Enquanto nas ruas os protestos exigem eleições imediatas, entre quatro a seis meses, e uma Assembleia Constituinte, a fórmula que ganhou força no Congresso nas últimas horas distancia-se daquilo que os manifestantes esperam: uma antecipação das eleições para dezembro deste ano, com segundo turno em fevereiro do ano que vem e com posse dos parlamentares em abril de 2024.

A fórmula não incluiria uma Assembleia Constituinte; apenas algumas reformas na Constituição. Além disso, os novos mandatos seriam apenas complementares dos atuais mandatos e os eleitos poderiam ser reeleitos.

Portanto, se os protestos exigem que todos os legisladores saiam, todos os legisladores querem continuar.

Radicalização dos protestos

“Medidas mornas só funcionam para um setor moderado dos manifestantes, mas não para os setores ultra, aqueles mais violentos”, adverte Carlos Meléndez.

Já o analista político Gonzalo Banda acredita que uma espera tão prolongada para as eleições pode significar a radicalização dos protestos.

“Não há margem para uma espera de um ano no Peru. O país não vai aguentar. Precisam convocar eleições gerais o mais rápido possível e isso significa outubro de 2023. E ainda há setores mais radicais com a demanda de uma Assembleia Constituinte. Esse é um assunto que hoje tem 69% de apoio na sociedade peruana, segundo o Instituto de Estudos Peruanos”, ressalta Gonzalo Banda em entrevista à RFI.
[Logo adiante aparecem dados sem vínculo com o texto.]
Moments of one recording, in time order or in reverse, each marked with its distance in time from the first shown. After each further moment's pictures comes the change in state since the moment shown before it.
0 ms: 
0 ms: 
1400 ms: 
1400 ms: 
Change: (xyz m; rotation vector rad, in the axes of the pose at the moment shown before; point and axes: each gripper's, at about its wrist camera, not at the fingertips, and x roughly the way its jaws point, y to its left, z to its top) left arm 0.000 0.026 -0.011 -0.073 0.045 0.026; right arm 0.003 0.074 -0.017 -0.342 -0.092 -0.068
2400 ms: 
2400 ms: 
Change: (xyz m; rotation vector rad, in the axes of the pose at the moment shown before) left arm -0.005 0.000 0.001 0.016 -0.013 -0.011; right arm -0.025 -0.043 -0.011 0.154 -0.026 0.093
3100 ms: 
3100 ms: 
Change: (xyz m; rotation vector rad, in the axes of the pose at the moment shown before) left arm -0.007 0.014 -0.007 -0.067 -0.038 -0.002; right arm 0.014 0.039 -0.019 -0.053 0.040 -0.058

“Não vejo a esquerda radical tranquila se convocarem somente eleições gerais em 2023”, observa.

Um país em paralisia

A agência de classificação Moody’s elevou o risco do Peru, de uma perspectiva estável a uma negativa, justificando a decisão nos conflitos sociais que ameaçam a governabilidade do país com efeitos sobre a economia peruana.

“Os riscos sociais e políticos intensificaram as ameaças, nos próximos anos, de uma deterioração na coesão institucional, na governabilidade, na eficácia das políticas e na força econômica pelos próximos governos”, avaliou a Moody’s, prevendo uma duração da crise ao longo dos próximos anos por mais que o país tenha uma troca de governo.
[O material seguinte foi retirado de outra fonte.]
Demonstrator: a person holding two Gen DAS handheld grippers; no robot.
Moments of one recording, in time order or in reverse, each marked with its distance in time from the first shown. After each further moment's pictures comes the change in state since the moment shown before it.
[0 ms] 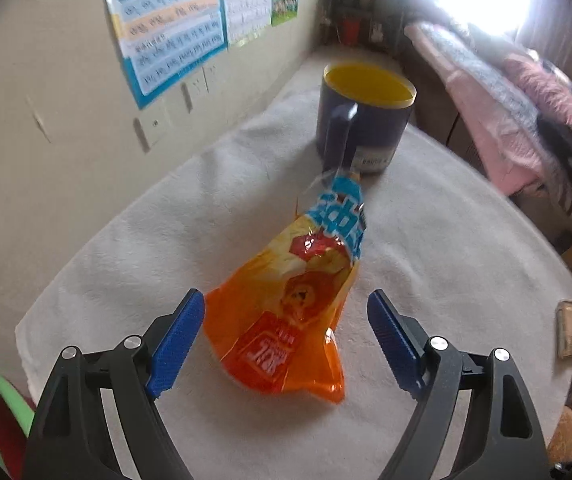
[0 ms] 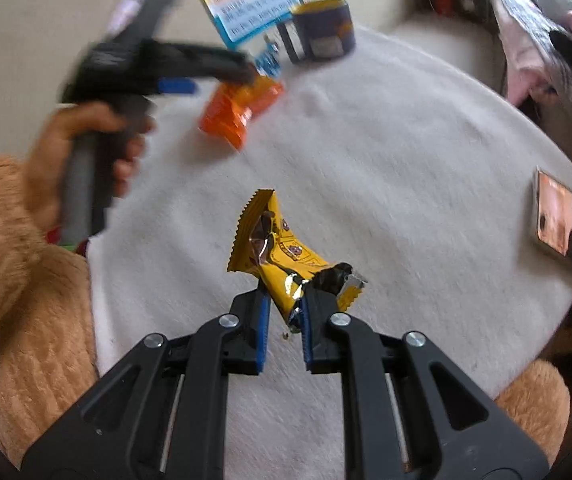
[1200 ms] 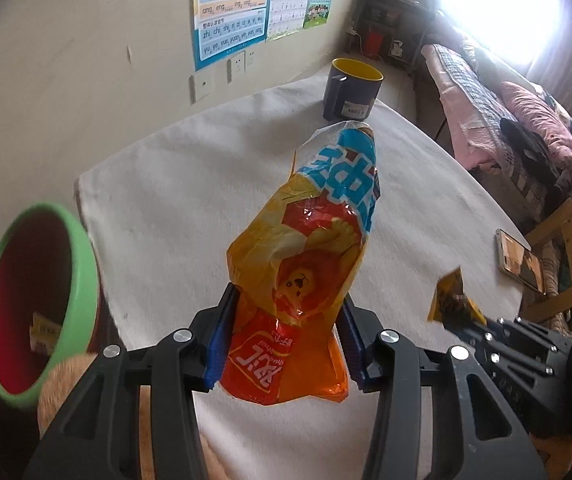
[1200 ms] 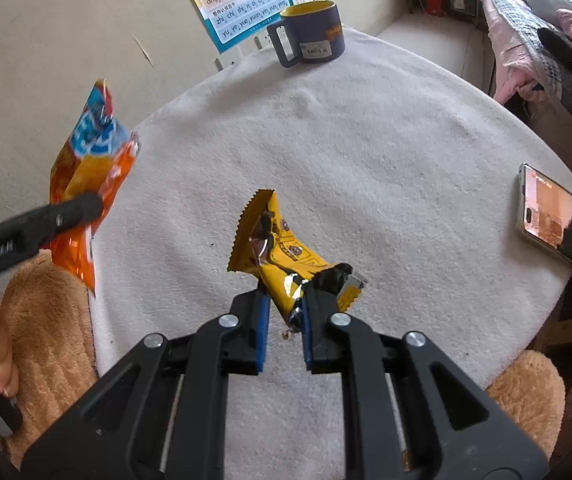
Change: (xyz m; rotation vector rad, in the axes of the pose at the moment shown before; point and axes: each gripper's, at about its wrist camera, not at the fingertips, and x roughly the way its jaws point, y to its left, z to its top) left arm -0.134 0.011 -0.149 -0.169 -0.032 -0.035; right arm -0.009 0.007 0.002 0.026 0.004 -0.044
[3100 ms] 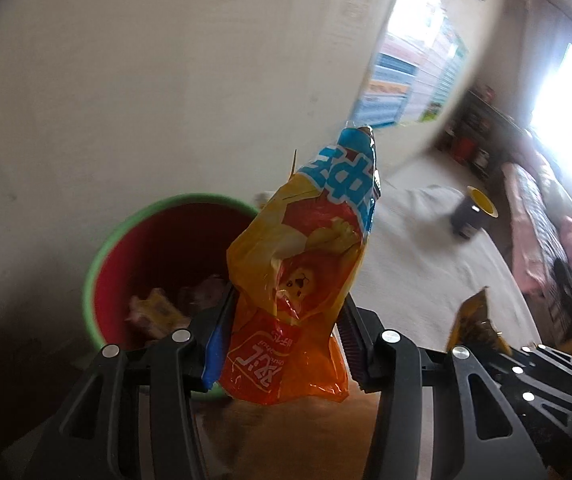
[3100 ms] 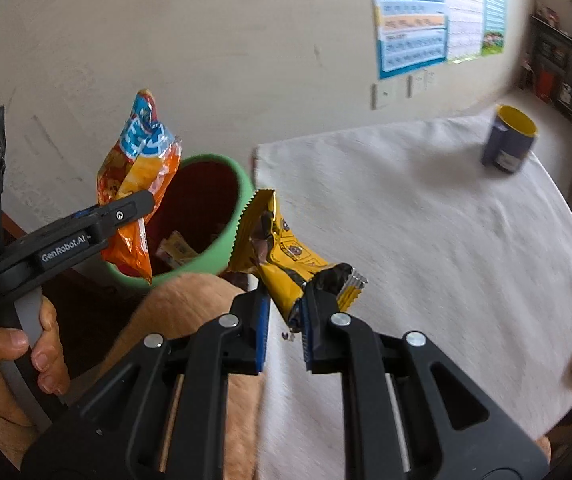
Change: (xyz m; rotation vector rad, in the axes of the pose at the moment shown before) left arm -0.094 0.179 -0.036 -0.398 -0.233 0.171; right arm -0.010 0.210 0.038 -0.385 0.003 0.175
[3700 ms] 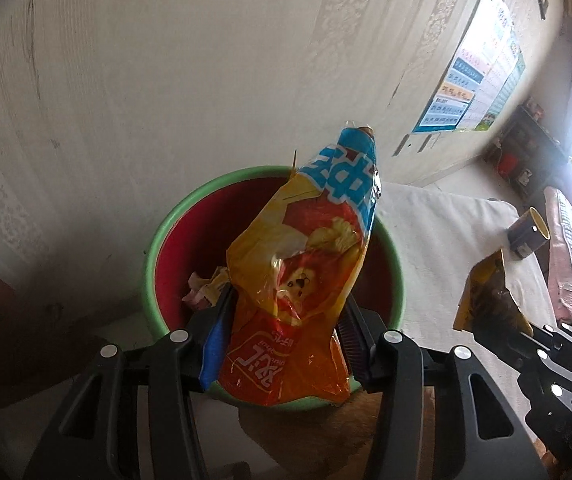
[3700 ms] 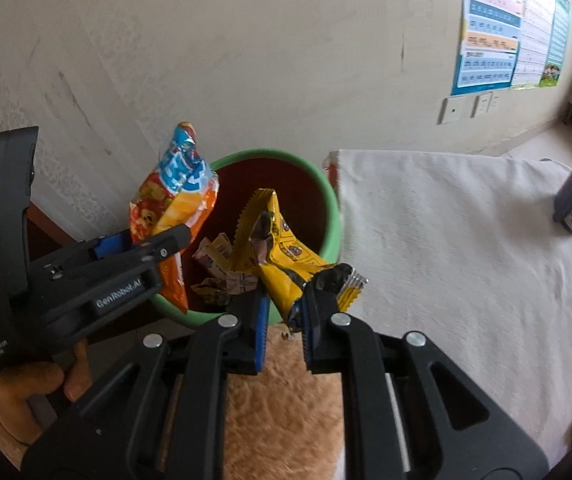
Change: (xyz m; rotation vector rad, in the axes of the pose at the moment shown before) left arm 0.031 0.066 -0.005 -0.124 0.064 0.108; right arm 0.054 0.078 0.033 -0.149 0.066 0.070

Pelo país, há cerca de cem bloqueios de estradas que provocam escassez de produtos básicos e de combustível no interior do país. Em algumas regiões, os habitantes voltaram a usar carvão ou lenha para cozinhar, mas também faltam alimentos para cozinhar.

A inflação de janeiro deve chegar a 9% devido ao aumento nos preços de produtos em falta.

Turismo estagnado

Dentro de seis dias, no próximo dia 7 de fevereiro, as manifestações e os bloqueios vão completar dois meses. Nas primeiras seis semanas, segundo o Ministério da Economia, as perdas somam US$ 554 milhões em vários setores. Um dos mais afetados é o do turismo.
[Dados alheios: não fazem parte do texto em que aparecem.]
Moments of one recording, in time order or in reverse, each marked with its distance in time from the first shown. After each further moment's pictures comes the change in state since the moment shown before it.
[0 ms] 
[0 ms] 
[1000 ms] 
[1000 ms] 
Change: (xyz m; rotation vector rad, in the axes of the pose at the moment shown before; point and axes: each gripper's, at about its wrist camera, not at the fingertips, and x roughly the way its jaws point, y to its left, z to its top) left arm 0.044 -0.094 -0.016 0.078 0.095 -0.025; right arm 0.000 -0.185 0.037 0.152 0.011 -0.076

A Câmara de Comércio de Lima prevê que podem acabar 27,8% dos empregos formais, cerca de um milhão de postos de trabalho.

Devido aos bloqueios, doentes em tratamento e pacientes com urgências médicas estão isolados, sem atendimento adequado. Segundo o Ministério da Saúde, são 31.470 pacientes em risco em todo o país.

Para o analista peruano Gonzalo Banda, se o Congresso não conseguir atenuar a crise, a presidente Dina Boluarte poderia renunciar como uma forma de forçar os legisladores a convocar novas eleições em seis meses.

“Não descartaria essa decisão da presidente porque, em última instância, os custos de manter um presidente serão muito mais altos para toda a sociedade . Os protestos afetam o bolso das pessoas”, considera.

Renúncia como último recurso

Se a presidente Dina Boluarte renunciar, como já era a vice-presidente do destituído Pedro Castillo, o presidente do Congresso assume de forma interina e fica obrigado a convocar eleições num prazo de seis meses. Com isso, o calendário eleitoral se antecipa como os manifestantes exigem. Esse movimento, no entanto, poderia somar uma crise institucional à política e à social.

“Não se pode descartar uma queda da presidente que precipite o calendário eleitoral, mas a renúncia de Dina Boluarte geraria uma incerteza institucional e não seria garantia de paz social”, pondera Carlos Meléndez.

Para o analista Gonzalo Banda, os "delinquentes" estão à espera do caos total para agirem. E esse seria um nível ainda maior de violência com um final imprevisível.

“Dentro dos protestos gera-se um caos interno que demonstra um país sem governo ou sem capacidade de fazer com que a lei seja cumprida. Os delinquentes estão à espera do caos para agir”, avisa Gonzalo Banda.